First I took a look at this tutorial: Calculate rates across joined series + backfill | Kapacitor 1.5 Documentation
After I’ve done that to create a simple added series, I had a look at the documentation and tried to understand the different nodes and possibilities on how to do this. After a while I got confused on the behavior of the nodes and what the timestamps have to do with this. I hope someone can help me understand this.
Background: I’ve two series with a period of around 15 minutes emitting new points each. So at most two points that should be considered the same are at a 7.5 minutes distance to each other.
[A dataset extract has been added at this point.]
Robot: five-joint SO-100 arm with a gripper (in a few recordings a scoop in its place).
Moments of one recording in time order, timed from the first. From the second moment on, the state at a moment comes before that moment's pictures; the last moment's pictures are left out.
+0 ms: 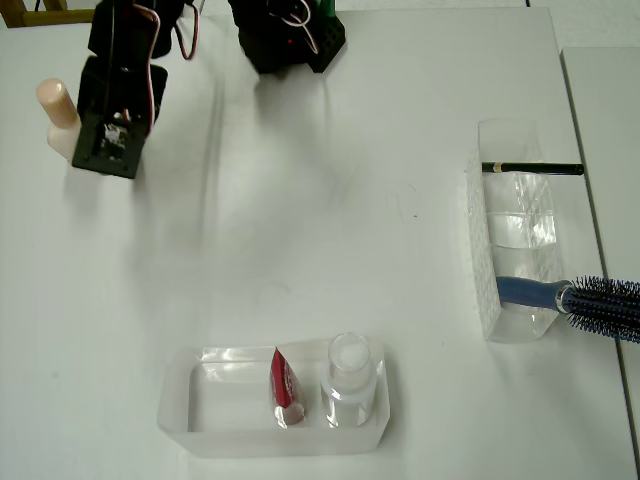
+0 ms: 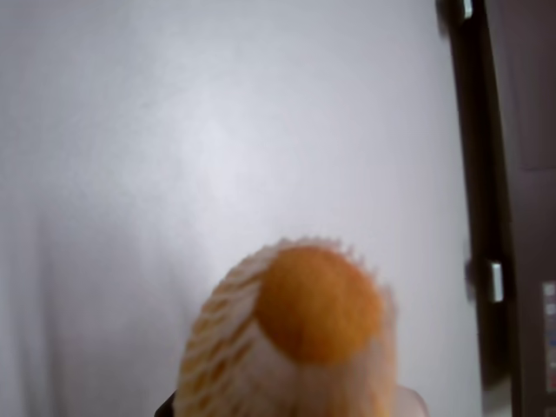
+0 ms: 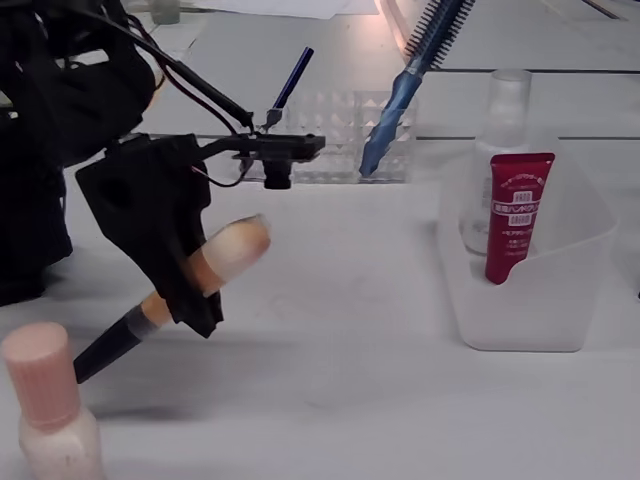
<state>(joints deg) 38.4 113.6 120.3 44.5 -128.7</state>
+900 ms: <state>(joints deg) 41.9 105.9 128.4 35.0 -126.2</state>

I got it to work with the example using a windows node like this:
...
|window()
.period(15m)
.every(1m)
.align()
|last('myfield')
series1|join(series2)
.as('s1', 's2')
...
As I understand this the window is configured to span e.g. from 10:15-10:30 due to the .align() property. The window spans 15 minutes and is emitted every 1 minute. After that, the last point in this 15 minute window is selected. As I understand the join node correctly, it should merge two incoming points, if they are considered the same by timestamp. Since it is already working this way, I’m wondering how the join node knows when to consider the points the same. In my example the points are 3 seconds away from each other in general. It could be 3 minutes though. I’m getting the idea, that the last()-node might be altering the timestamps? Or is it the window messing with the timestamps, such that, when they arrive at the join node, both points have the same timestamp? But how are the two streams synchronizing about that?
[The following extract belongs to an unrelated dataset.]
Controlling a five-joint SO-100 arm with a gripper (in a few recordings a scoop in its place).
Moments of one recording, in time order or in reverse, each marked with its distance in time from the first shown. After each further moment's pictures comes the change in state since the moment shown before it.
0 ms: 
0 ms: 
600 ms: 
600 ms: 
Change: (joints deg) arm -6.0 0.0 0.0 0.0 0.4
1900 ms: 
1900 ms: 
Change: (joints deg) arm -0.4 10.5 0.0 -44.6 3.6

Because of this confusion I tried to build a joined stream with the documentation as I thought it would make sense.
...
|from()
...
stream1|join(stream2)
.tolerance(8m)
...
So in this approach I just used two plain streams and joined them by tolerance. As the most distance between two points is 7.5 minutes (don’t compute a point if a source provides no point) I thought this should be equivalent, such that every 8 minutes a point in the new series should be computed out of every incoming point of the two originating series. Unfortunately this works for several minutes, hours or even days but eventually stops emtting points while the first approach works for several weeks now.
I’m asking myself, why is the first approach working, when based on the documentation no timestamp should be modified and hence the join node should never consider two points the same, while the second approach does not always work when the tolerance() property suggests to be the exact right tool for this job.